Exercise details: Among the entries below, extract exactly the lines that run from the one with "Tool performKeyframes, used" through the one with "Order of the", both ends included.

Source information:
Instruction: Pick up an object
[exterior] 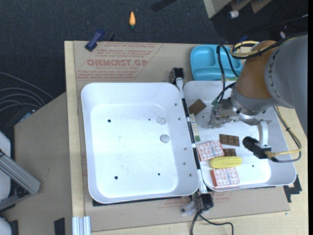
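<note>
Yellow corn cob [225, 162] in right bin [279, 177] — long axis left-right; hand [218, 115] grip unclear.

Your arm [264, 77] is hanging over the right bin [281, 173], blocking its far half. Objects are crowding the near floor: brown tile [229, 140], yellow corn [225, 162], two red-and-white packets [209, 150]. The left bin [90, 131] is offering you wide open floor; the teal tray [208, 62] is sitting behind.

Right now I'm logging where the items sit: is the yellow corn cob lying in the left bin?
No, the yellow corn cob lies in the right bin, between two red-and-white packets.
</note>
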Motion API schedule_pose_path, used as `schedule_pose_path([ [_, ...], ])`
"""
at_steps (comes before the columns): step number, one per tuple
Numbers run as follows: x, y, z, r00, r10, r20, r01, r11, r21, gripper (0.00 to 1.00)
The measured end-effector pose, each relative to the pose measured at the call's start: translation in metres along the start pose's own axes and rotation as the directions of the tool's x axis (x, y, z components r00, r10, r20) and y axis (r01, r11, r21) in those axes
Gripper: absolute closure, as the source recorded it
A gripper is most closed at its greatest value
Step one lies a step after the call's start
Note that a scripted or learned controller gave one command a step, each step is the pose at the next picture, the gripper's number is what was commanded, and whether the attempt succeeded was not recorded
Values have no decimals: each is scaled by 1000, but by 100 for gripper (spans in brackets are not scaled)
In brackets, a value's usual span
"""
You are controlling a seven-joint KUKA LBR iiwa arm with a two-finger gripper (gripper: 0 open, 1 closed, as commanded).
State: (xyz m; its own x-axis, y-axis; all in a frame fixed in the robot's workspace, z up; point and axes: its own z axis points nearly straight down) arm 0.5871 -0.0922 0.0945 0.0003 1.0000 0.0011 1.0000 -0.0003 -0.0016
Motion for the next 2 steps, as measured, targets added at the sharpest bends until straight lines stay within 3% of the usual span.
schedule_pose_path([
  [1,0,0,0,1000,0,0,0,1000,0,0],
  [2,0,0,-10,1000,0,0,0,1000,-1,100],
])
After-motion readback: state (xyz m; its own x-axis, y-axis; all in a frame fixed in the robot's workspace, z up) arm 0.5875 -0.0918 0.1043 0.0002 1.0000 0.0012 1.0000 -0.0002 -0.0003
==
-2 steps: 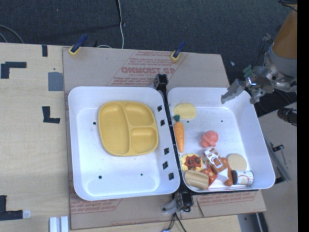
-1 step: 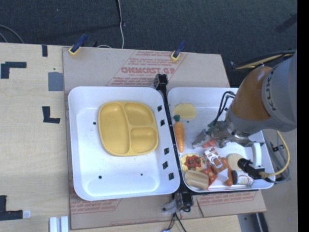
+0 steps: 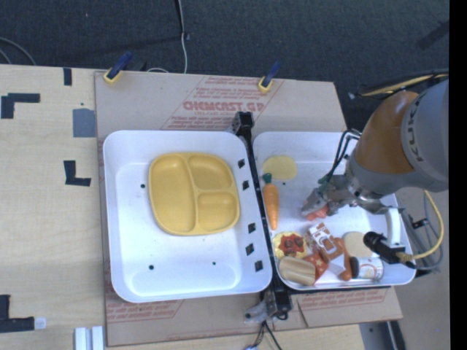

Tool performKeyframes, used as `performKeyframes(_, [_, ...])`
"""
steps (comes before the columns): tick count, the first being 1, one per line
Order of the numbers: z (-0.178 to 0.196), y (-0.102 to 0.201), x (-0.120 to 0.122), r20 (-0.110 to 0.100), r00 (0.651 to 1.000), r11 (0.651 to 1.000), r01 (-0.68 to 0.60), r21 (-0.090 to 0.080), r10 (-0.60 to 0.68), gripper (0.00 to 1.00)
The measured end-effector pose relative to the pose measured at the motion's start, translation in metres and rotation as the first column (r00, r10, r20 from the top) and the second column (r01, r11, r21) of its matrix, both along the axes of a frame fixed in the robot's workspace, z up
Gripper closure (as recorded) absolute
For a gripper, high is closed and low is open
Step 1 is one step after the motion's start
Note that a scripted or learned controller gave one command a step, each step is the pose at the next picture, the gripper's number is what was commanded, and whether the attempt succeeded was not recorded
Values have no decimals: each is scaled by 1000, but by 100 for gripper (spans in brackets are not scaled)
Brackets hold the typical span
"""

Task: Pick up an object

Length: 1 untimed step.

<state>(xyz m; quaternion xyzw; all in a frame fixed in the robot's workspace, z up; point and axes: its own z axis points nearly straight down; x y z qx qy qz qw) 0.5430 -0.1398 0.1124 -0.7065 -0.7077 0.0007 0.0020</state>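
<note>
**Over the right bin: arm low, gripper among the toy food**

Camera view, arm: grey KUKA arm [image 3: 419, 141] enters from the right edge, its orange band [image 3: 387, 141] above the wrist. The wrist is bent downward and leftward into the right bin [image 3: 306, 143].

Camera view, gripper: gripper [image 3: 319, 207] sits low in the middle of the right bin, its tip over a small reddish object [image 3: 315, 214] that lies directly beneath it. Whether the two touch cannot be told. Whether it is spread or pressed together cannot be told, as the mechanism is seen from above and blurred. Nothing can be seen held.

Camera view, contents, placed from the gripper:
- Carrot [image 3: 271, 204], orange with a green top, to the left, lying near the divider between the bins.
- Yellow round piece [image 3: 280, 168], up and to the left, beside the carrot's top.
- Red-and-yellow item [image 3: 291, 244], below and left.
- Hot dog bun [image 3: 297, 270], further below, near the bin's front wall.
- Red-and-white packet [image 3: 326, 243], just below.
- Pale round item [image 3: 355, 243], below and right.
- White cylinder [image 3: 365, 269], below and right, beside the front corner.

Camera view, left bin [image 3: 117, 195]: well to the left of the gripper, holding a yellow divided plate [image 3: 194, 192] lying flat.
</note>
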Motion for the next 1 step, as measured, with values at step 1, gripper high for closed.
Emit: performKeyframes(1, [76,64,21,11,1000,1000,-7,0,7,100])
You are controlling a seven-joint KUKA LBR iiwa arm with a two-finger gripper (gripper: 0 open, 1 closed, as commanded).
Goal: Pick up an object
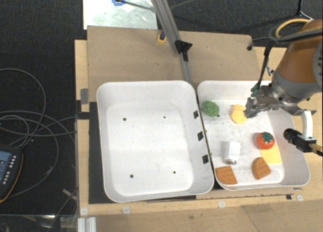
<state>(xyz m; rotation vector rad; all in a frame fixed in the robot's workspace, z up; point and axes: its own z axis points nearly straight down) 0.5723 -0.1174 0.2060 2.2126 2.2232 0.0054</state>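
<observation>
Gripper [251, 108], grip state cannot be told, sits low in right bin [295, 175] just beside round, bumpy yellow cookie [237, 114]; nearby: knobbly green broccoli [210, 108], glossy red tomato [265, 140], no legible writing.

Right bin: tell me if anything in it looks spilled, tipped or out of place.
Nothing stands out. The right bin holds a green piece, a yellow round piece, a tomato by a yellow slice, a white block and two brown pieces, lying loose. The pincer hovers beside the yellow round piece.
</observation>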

Exercise solution:
Tool performKeyframes, used as `performKeyframes(_, [_, ...])`
"""
steps (comes before the columns): tick count, the first being 1, one per line
Order of the numbers: z (-0.178 to 0.196), y (-0.102 to 0.201), x (-0.120 to 0.122), r20 (-0.110 to 0.100), r00 (0.651 to 1.000), r11 (0.651 to 1.000), r01 (-0.68 to 0.60), r21 (-0.090 to 0.080), r10 (-0.60 to 0.68), gripper (0.00 to 1.00)

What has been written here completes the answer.